Re: NM using Option card




On Thu, 7 Feb 2008, Dan Williams wrote:

On Thu, 2008-02-07 at 21:40 +0100, Markus Becker wrote:
On Thu, 7 Feb 2008, Dan Williams wrote:

On Thu, 2008-02-07 at 21:19 +0100, Markus Becker wrote:
Feb  7 20:56:34 shelbyville pppd[10716]: Could not determine remote
IP
address: defaulting to 10.64.64.64

Searching the web for this, reveals, that this seems to be very common
with UMTS dialup, but works nevertheless, if the DNS is correct, e.g.
something like 194.48.139.254. If I enter that manually into
/etc/resolv.conf, the connection works. But why is ppp not getting DNS
addresses?

Any chance you could patch the nm-pppd-helper binary to write all the
options it gets out to a file somewhere and then send that to the list?
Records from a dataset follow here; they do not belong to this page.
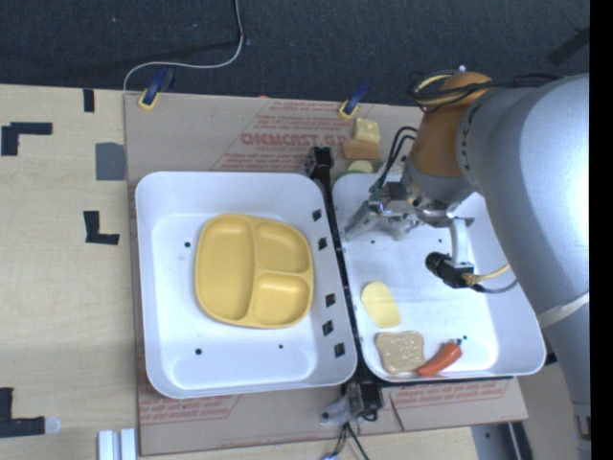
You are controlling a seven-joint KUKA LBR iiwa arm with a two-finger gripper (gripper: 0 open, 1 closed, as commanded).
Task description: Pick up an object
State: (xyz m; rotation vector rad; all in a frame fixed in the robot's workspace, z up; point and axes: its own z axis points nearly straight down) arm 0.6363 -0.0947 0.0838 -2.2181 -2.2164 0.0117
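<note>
Targets all sit in the right bin [517, 338], near end: pale yellow piece [380, 304] close to the divider w/ the left bin [153, 257], a tan bread-like slice [399, 350] just below it, and an orange carrot-shaped item [442, 357] touching the slice's right side, near the bin's front rim. My gripper [383, 217] is at the far end of the same bin, low over bare floor, fingers spread apart w/ nothing between them. So I judge this the approach step; no grasp made yet. Next move prob needs a shift toward the near end, centring over one item before closing. Yellow piece looks easiest: free on all sides, tho the divider wall is close on its left. Slice + carrot crowd each other and the rim. Mid-bin floor is open for travel. Left bin holds a yellow compartment plate [255, 269].
</note>
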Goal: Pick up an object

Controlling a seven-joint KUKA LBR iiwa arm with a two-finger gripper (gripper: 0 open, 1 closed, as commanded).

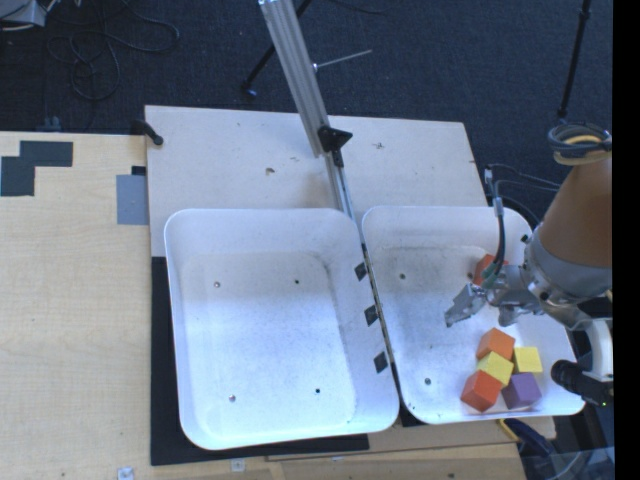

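The blocks lay huddled in the right bin's (pixel 420 238) near right corner: an orange block (pixel 495 345), two yellow ones (pixel 494 367) (pixel 528 359), a red-orange one (pixel 481 391) and a purple one (pixel 521 391), mostly touching. The gripper (pixel 468 306) hung just above and left of them over bare floor; whether it was open or closed on anything could not be told. A clean pick probably called for the orange block on the cluster's outer side, approached from the bin's open middle. The rim pressed close behind the purple and yellow blocks. The left bin (pixel 200 233) offered wide room.
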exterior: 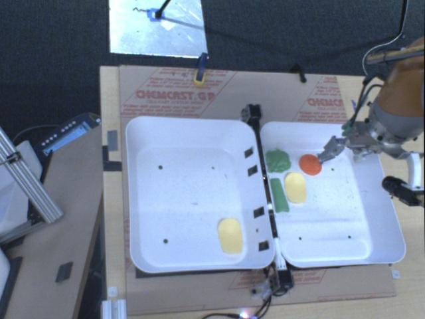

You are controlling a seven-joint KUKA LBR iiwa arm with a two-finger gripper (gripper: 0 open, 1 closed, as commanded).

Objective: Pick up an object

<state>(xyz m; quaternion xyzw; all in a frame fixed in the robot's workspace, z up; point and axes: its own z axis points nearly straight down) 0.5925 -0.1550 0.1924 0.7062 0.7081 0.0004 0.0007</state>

You mean nm-ppp-manager.c or the ppp executable? nm-ppp-manager already outputs the command line: Feb 7 21:38:35 shelbyville NetworkManager: <debug> [1202416715.931005] nm_ppp_manager_start(): Command line: /usr/sbin/pppd nodetach lock ttyUSB0 noauth refuse-eap refuse-chap nodeflate usepeerdns plugin /home/mab/install/lib/pppd/2.4.4/nm-pppd-plugin.so

If you mean ppp or something else, it would have to wait until tomorrow.

Thanks,
Markus

That's what I had to do when debugging the P-t-P address thing, because
pppd squelches any output the plugin might print.  That would help us
figure out if your remote side has the issue, or if it's a
NetworkManager problem, and if so where in NetworkManager the problem
lies.

Dan


That bit looks suspect...  Never seen that message from pppd before, but
it might have something to do with it.  I had to modify the ppp helper
code when adding CDMA support to grab the remote IP address and set that
as the interface's P-t-P address, otherwise my Sprint cards wouldn't
work.  Previously to this, the interface's P-t-P address was getting set
to the same address as the interface address.

Ultimate fail:

pppd/ipcp.c
   if (ho->hisaddr == 0) {
	ho->hisaddr = htonl(0x0a404040 + ifunit);
	warn("Could not determine remote IP address: defaulting to %I",
	     ho->hisaddr);
   }

WTF?????

Maybe NetworkManager should trap that magic and replace it with the
interface address like use to happen before.